Ser262 determines the chloride-dependent colour tuning of a new halorhodopsin from Haloquadratum walsbyi

Light is an important environmental signal for all organisms on earth because it is essential for physiological signalling and the regulation of most biological systems. Halophiles found in salt-saturated ponds encode various archaeal rhodopsins and thereby harvest various wavelengths of light either for ion transportation or as sensory mediators. HR (halorhodopsin), one of the microbial rhodopsins, senses yellow light and transports chloride or other halides into the cytoplasm to maintain the osmotic balance during cell growth, and it exists almost ubiquitously in all known halobacteria. To date, only two HRs, isolated from HsHR (Halobacterium salinarum HR) and NpHR (Natronomonas pharaonis HR), have been characterized. In the present study, two new HRs, HmHR (Haloarcula marismortui HR) and HwHR (Haloquadratum walsbyi HR), were functionally overexpressed in Escherichia coli, and the maximum absorbance (λmax) of the purified proteins, the light-driven chloride uptake and the chloride-binding affinity were measured. The results showed them to have similar properties to two HRs reported previously. However, the λmax of HwHR is extremely consistent in a wide range of salt/chloride concentrations, which had not been observed previously.
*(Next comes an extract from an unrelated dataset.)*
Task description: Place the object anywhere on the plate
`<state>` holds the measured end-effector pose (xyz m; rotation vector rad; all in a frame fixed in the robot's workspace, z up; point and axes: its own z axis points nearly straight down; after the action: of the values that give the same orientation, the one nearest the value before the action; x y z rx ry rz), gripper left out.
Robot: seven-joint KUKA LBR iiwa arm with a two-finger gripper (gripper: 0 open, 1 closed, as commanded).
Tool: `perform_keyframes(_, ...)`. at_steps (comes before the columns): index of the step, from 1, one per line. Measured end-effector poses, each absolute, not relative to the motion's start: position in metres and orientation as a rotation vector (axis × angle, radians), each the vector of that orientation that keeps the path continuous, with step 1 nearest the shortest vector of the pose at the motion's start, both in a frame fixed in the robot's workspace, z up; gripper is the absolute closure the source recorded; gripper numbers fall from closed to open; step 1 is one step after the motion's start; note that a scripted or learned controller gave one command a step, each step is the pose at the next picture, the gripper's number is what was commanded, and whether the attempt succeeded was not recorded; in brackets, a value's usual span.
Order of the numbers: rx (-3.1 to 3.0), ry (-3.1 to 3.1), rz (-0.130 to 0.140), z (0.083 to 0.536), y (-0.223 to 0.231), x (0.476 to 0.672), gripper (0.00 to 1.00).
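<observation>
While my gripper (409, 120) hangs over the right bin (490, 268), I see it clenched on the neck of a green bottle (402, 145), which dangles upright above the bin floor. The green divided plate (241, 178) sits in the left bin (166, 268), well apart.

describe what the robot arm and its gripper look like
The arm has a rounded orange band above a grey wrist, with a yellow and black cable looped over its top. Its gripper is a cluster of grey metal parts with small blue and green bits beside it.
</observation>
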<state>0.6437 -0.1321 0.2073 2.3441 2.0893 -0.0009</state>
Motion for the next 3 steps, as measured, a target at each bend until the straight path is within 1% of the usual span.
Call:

A structural-based sequence alignment identified a single serine residue at 262?in HwHR, which is typically a conserved alanine in all other known HRs. A Ser262 to alanine replacement in HwHR eliminated the chloride-independent colour tuning, whereas an Ala246 to serine mutagenesis in HsHR transformed it to have chloride-independent colour tuning similar to that of HwHR. Thus Ser262 is a key residue for the mechanism of chloride-dependent colour tuning in HwHR.